• _Description of the task_
Return each entry below without any alteration.

(Records from a data source)
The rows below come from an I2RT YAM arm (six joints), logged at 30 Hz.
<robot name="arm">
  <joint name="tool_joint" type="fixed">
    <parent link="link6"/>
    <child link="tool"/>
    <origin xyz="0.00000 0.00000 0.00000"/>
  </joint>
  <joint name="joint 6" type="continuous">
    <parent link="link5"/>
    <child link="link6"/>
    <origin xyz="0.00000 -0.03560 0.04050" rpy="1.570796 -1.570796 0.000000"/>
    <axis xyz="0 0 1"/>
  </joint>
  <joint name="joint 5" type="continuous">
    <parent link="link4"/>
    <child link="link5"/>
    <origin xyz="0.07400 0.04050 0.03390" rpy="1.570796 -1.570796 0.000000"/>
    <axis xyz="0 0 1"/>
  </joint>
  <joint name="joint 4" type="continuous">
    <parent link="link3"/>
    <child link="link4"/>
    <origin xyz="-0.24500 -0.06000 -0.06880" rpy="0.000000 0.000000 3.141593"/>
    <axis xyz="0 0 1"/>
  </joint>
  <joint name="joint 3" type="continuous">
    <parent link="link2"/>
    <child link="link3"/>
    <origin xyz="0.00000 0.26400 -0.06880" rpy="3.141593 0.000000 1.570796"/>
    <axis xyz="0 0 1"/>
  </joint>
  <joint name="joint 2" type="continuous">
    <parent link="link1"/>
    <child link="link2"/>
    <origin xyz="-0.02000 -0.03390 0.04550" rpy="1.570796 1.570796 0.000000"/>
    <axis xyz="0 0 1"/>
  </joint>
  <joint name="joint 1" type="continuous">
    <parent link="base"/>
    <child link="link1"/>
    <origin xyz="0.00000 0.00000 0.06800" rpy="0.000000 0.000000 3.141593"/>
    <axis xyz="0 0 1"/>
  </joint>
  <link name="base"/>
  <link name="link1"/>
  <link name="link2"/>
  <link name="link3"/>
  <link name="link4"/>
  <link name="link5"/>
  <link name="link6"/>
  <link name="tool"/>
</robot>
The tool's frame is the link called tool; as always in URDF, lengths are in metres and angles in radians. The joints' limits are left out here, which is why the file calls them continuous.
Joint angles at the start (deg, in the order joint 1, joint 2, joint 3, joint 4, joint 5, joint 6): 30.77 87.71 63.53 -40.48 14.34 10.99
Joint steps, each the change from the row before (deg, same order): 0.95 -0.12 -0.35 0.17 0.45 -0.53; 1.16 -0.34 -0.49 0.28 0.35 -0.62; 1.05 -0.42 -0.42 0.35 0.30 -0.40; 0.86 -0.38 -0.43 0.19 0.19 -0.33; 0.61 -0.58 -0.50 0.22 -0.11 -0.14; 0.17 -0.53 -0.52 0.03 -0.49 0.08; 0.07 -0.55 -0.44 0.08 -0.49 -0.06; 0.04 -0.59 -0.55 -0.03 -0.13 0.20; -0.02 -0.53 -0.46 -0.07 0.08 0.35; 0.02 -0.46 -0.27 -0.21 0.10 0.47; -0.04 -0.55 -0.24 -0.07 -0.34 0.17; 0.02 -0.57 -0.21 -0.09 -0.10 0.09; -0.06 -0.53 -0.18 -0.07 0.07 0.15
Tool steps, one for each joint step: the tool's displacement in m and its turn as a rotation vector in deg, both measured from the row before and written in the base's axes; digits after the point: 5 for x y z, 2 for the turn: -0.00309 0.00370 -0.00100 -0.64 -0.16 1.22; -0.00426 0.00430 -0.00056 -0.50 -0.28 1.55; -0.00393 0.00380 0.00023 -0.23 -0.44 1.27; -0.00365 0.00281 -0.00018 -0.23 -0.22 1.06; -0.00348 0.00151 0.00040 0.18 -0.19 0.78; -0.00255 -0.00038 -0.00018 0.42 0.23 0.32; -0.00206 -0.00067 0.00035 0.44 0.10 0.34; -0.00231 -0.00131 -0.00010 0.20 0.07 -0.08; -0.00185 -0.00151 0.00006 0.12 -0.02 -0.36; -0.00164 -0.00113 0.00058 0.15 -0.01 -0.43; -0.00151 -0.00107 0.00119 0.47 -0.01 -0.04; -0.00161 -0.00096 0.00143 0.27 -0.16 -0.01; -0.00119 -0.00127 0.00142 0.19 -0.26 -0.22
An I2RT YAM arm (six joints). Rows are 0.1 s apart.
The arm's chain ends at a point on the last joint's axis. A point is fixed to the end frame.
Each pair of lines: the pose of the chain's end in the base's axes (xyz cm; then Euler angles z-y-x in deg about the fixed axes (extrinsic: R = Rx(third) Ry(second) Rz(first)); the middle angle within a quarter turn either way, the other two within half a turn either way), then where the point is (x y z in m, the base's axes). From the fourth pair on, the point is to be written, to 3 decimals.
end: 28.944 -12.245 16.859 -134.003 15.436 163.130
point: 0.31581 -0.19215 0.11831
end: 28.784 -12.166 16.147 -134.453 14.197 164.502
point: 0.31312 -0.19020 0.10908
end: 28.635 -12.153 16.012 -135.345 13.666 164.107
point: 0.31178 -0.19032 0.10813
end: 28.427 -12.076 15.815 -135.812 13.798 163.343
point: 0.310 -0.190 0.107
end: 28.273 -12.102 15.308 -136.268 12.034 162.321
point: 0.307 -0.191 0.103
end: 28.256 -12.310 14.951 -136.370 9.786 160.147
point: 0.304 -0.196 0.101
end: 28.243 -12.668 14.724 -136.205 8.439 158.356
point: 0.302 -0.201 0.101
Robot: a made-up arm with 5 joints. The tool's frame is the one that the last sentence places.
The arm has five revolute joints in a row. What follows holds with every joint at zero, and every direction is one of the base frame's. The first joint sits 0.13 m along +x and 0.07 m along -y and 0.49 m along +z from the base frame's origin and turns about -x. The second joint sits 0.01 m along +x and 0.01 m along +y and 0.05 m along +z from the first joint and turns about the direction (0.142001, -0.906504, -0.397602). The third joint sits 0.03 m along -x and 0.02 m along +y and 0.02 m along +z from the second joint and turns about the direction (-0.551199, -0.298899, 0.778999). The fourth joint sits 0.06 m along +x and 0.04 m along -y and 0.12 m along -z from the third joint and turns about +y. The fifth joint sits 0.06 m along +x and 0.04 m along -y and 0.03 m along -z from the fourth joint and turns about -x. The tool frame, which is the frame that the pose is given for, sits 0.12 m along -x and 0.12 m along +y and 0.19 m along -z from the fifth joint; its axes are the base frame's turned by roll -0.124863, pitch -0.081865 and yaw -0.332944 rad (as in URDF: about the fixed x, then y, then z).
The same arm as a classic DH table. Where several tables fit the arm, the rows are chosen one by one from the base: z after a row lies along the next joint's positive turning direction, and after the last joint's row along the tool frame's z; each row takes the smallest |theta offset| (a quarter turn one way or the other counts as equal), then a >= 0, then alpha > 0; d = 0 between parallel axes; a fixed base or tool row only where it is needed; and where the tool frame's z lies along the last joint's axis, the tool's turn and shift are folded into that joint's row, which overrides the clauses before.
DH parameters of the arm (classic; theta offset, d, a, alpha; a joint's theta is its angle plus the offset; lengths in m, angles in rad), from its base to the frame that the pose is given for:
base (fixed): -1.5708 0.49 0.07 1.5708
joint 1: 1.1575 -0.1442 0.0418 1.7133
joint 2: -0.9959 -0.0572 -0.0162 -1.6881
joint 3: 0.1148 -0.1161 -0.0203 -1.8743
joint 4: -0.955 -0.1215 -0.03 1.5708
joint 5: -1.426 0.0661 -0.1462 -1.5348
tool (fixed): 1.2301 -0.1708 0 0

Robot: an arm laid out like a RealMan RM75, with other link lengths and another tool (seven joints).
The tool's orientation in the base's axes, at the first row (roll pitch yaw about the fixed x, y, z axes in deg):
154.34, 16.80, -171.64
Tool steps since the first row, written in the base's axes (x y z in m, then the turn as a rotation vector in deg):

• _Output for this task_
The rows below come from an I2RT YAM arm (six joints), logged at 30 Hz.
<robot name="arm">
  <joint name="tool_joint" type="fixed">
    <parent link="link6"/>
    <child link="tool"/>
    <origin xyz="0.00000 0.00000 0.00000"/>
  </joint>
  <joint name="joint 6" type="continuous">
    <parent link="link5"/>
    <child link="link6"/>
    <origin xyz="0.00000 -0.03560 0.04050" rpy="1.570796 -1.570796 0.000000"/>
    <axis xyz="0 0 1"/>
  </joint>
  <joint name="joint 5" type="continuous">
    <parent link="link4"/>
    <child link="link5"/>
    <origin xyz="0.07400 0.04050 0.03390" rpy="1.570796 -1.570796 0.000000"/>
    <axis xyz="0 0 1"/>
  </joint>
  <joint name="joint 4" type="continuous">
    <parent link="link3"/>
    <child link="link4"/>
    <origin xyz="-0.24500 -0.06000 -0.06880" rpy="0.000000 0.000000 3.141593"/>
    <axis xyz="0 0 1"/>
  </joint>
  <joint name="joint 3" type="continuous">
    <parent link="link2"/>
    <child link="link3"/>
    <origin xyz="0.00000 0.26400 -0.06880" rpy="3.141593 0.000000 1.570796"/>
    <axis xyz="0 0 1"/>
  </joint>
  <joint name="joint 2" type="continuous">
    <parent link="link1"/>
    <child link="link2"/>
    <origin xyz="-0.02000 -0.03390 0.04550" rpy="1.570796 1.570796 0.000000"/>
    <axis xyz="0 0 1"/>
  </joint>
  <joint name="joint 1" type="continuous">
    <parent link="base"/>
    <child link="link1"/>
    <origin xyz="0.00000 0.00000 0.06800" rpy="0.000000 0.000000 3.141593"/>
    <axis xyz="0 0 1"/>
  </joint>
  <link name="base"/>
  <link name="link1"/>
  <link name="link2"/>
  <link name="link3"/>
  <link name="link4"/>
  <link name="link5"/>
  <link name="link6"/>
  <link name="tool"/>
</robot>
The tool's frame is the link called tool; as always in URDF, lengths are in metres and angles in radians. The joints' limits are left out here, which is why the file calls them continuous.
Joint angles at the start (deg, in the order joint 1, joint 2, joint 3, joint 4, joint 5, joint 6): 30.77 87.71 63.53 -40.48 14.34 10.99
Joint steps, each the change from the row before (deg, same order): 0.95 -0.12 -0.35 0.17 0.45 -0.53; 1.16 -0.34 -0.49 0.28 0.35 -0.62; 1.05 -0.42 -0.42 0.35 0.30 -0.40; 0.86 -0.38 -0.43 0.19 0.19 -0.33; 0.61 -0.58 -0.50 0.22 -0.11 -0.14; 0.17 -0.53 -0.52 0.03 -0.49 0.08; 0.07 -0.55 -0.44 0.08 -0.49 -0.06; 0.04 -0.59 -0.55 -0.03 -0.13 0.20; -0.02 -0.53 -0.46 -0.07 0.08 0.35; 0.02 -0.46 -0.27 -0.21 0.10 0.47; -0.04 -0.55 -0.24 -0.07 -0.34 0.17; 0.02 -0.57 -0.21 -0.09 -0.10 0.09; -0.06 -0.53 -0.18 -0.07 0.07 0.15
Tool steps, one for each joint step: the tool's displacement in m and its turn as a rotation vector in deg, both measured from the row before and written in the base's axes; digits after the point: 5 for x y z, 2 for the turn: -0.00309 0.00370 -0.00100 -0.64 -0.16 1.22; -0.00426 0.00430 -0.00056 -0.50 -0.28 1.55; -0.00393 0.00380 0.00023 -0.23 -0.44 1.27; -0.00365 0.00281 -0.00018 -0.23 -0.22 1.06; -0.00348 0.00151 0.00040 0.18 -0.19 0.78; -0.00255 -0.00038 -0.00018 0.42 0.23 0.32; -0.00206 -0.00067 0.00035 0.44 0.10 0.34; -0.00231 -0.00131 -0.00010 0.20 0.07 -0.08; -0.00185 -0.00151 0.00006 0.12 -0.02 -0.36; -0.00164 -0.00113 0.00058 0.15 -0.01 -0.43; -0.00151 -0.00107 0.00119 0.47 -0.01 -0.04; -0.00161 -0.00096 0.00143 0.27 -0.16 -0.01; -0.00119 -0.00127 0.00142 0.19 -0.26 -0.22
An I2RT YAM arm (six joints). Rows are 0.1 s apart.
The arm's chain ends at a point on the last joint's axis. A point is fixed to the end frame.
Each pair of lines: the pose of the chain's end in the base's axes (xyz cm; then Euler angles z-y-x in deg about the fixed axes (extrinsic: R = Rx(third) Ry(second) Rz(first)); the middle angle within a quarter turn either way, the other two within half a turn either way), then where the point is (x y z in m, the base's axes). From the fourth pair on, the point is to be written, to 3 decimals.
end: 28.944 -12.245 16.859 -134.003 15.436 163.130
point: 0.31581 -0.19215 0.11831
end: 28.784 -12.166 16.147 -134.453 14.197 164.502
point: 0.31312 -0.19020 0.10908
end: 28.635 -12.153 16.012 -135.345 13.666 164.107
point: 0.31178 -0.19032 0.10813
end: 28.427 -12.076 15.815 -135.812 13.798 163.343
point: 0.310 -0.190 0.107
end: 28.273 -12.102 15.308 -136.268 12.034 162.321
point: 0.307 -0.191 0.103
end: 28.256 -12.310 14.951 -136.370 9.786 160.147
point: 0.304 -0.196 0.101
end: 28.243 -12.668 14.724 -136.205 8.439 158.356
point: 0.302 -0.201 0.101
Robot: a made-up arm with 5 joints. The tool's frame is the one that the last sentence places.
The arm has five revolute joints in a row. What follows holds with every joint at zero, and every direction is one of the base frame's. The first joint sits 0.13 m along +x and 0.07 m along -y and 0.49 m along +z from the base frame's origin and turns about -x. The second joint sits 0.01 m along +x and 0.01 m along +y and 0.05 m along +z from the first joint and turns about the direction (0.142001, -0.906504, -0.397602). The third joint sits 0.03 m along -x and 0.02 m along +y and 0.02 m along +z from the second joint and turns about the direction (-0.551199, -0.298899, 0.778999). The fourth joint sits 0.06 m along +x and 0.04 m along -y and 0.12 m along -z from the third joint and turns about +y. The fifth joint sits 0.06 m along +x and 0.04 m along -y and 0.03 m along -z from the fourth joint and turns about -x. The tool frame, which is the frame that the pose is given for, sits 0.12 m along -x and 0.12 m along +y and 0.19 m along -z from the fifth joint; its axes are the base frame's turned by roll -0.124863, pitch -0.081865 and yaw -0.332944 rad (as in URDF: about the fixed x, then y, then z).
The same arm as a classic DH table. Where several tables fit the arm, the rows are chosen one by one from the base: z after a row lies along the next joint's positive turning direction, and after the last joint's row along the tool frame's z; each row takes the smallest |theta offset| (a quarter turn one way or the other counts as equal), then a >= 0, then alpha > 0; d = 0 between parallel axes; a fixed base or tool row only where it is needed; and where the tool frame's z lies along the last joint's axis, the tool's turn and shift are folded into that joint's row, which overrides the clauses before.
DH parameters of the arm (classic; theta offset, d, a, alpha; a joint's theta is its angle plus the offset; lengths in m, angles in rad), from its base to the frame that the pose is given for:
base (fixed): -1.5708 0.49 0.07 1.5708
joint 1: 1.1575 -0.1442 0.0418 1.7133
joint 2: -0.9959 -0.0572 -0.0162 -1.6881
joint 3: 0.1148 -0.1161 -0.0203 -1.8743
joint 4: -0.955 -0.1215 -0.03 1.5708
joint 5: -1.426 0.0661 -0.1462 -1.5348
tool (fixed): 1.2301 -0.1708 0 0

Robot: an arm laid out like a RealMan RM75, with other link lengths and another tool (seven joints).
The tool's orientation in the base's axes, at the first row (roll pitch yaw about the fixed x, y, z axes in deg):
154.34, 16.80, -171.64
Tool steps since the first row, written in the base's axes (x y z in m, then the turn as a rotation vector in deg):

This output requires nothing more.